CVE-2025-41087 is a stored Cross-Site Scripting (XSS) vulnerability classified under CWE-79, present in all versions of Taclia's web application. The vulnerability stems from improper neutralization of input during web page generation, specifically in the handling of uploaded SVG images. SVG files can contain embedded scripts, and Taclia's application fails to sanitize these files adequately before storing them on the server. As a result, an attacker can upload a crafted SVG image containing malicious JavaScript code. When other users access the affected resource, the embedded script executes in their browser context, potentially compromising user sessions, stealing credentials, or performing unauthorized actions on behalf of the user. The vulnerability has a CVSS 4.0 score of 5.1, reflecting medium severity, with attack vector network-based, low attack complexity, no privileges required, but user interaction needed. The scope is limited to the web application context, and no known exploits have been reported in the wild. The vulnerability was reserved in April 2025 and published in November 2025 by INCIBE. The lack of patches currently requires organizations to implement interim mitigations to reduce risk.

For European organizations using Taclia's web application, this vulnerability poses a moderate risk to confidentiality and integrity of user data. Successful exploitation can lead to session hijacking, unauthorized actions, and potential lateral movement within the affected environment. The stored nature of the XSS increases risk because malicious scripts persist and affect multiple users. Organizations handling sensitive or personal data are particularly vulnerable to data breaches or compliance violations under GDPR. The vulnerability can also damage organizational reputation and trust if exploited. Since the attack requires user interaction (viewing the malicious SVG), phishing or social engineering could be leveraged to increase success.
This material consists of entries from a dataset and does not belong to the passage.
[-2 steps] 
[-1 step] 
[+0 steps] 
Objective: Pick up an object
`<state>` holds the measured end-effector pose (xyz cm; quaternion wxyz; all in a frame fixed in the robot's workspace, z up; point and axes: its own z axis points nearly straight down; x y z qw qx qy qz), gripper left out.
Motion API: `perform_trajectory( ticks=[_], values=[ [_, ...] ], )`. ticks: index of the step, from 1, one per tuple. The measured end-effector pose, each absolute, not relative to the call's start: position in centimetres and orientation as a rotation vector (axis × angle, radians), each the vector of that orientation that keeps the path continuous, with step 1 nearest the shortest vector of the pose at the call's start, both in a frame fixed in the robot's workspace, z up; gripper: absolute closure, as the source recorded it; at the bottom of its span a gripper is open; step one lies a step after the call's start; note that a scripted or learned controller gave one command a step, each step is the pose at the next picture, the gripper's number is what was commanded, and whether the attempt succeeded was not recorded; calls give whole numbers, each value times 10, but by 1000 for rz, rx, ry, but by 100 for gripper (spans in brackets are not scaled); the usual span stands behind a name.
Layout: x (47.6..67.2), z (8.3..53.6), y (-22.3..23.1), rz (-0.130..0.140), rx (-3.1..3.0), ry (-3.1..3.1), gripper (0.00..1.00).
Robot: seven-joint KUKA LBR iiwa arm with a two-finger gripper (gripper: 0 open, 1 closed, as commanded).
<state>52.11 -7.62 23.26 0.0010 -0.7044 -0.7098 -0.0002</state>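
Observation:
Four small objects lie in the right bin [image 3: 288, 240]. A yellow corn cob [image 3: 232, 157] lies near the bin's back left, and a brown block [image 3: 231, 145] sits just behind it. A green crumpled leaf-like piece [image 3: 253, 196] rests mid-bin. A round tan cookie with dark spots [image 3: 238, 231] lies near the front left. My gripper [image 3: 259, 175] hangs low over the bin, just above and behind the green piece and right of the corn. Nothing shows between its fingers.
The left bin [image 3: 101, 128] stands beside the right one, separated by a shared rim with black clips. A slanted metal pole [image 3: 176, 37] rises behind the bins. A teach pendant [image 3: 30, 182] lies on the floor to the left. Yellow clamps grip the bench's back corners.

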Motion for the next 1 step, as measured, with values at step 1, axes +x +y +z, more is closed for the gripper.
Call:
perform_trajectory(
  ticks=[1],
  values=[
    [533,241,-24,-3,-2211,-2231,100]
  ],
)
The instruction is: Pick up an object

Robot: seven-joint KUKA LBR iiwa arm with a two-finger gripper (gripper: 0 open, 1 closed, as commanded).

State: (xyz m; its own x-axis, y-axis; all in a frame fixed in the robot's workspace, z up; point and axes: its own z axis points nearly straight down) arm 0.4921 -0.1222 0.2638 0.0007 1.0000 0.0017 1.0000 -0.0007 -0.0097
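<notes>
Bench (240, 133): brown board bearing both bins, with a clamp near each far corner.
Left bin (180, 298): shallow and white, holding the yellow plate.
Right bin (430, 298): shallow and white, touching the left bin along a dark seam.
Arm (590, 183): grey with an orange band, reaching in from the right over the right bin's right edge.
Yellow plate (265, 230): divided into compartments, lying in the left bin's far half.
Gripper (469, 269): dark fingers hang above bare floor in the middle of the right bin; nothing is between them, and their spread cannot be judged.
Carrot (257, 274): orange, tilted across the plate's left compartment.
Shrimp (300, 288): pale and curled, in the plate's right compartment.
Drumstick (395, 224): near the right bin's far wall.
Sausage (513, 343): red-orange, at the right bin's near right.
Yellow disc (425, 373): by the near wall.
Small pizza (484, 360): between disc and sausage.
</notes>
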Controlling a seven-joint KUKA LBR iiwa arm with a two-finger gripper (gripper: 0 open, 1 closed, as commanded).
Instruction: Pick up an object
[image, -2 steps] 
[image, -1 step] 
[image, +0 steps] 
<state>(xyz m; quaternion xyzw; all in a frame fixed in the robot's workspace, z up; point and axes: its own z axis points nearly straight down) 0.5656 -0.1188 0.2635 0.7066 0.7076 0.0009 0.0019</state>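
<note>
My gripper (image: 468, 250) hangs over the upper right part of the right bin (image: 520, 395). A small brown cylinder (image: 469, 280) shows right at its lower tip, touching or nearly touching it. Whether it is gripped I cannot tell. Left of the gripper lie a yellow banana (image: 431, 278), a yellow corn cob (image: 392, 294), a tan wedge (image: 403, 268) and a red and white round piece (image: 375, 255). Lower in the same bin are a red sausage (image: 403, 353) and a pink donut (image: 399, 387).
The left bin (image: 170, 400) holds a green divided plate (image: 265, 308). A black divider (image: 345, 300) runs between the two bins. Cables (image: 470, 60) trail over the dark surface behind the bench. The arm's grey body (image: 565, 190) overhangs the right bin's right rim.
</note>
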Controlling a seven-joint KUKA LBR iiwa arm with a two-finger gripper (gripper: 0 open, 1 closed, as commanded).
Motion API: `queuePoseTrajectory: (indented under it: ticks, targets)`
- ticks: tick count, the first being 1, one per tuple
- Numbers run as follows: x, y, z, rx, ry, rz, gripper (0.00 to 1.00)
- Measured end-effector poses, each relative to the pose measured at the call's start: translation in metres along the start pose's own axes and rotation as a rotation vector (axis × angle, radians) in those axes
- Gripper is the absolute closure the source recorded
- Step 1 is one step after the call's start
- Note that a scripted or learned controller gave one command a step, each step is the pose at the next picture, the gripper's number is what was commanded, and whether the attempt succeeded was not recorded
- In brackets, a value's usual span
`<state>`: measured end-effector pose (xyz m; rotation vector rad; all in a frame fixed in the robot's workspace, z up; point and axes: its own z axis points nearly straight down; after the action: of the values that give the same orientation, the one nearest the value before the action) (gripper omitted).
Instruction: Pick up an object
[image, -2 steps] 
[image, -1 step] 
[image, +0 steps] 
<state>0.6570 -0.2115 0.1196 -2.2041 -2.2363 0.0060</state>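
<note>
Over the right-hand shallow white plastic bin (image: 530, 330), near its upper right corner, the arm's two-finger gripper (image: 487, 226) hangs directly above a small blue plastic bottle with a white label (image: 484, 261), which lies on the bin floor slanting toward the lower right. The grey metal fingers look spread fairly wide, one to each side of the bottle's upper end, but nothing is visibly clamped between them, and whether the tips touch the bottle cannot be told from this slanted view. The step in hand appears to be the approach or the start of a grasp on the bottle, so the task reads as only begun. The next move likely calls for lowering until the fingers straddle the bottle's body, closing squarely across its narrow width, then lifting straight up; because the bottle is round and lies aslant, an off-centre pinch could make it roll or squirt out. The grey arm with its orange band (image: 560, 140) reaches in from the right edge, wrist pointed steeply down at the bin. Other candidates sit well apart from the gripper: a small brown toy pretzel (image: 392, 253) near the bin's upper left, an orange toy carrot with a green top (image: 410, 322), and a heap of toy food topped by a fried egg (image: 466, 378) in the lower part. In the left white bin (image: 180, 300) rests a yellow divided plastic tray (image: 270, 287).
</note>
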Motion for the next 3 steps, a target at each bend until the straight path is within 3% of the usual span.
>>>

The medium CVSS score reflects a balanced risk but should not be underestimated given the potential for targeted attacks against high-value European entities.

1. Implement robust SVG sanitization libraries that remove or neutralize embedded scripts and potentially dangerous elements before accepting SVG uploads. 2. Restrict or disable SVG uploads if not strictly necessary, or convert SVGs to safer image formats server-side. 3. Apply Content Security Policy (CSP) headers to restrict script execution sources and reduce impact of XSS. 4. Enforce strict input validation and output encoding on all user-generated content. 5. Monitor web application logs for unusual SVG upload activity or script execution attempts. 6. Educate users about the risks of interacting with untrusted content and implement multi-factor authentication to reduce session hijacking impact. 7. Engage with Taclia for patches or updates and apply them promptly once available. 8. Conduct regular security assessments and penetration testing focused on file upload functionalities.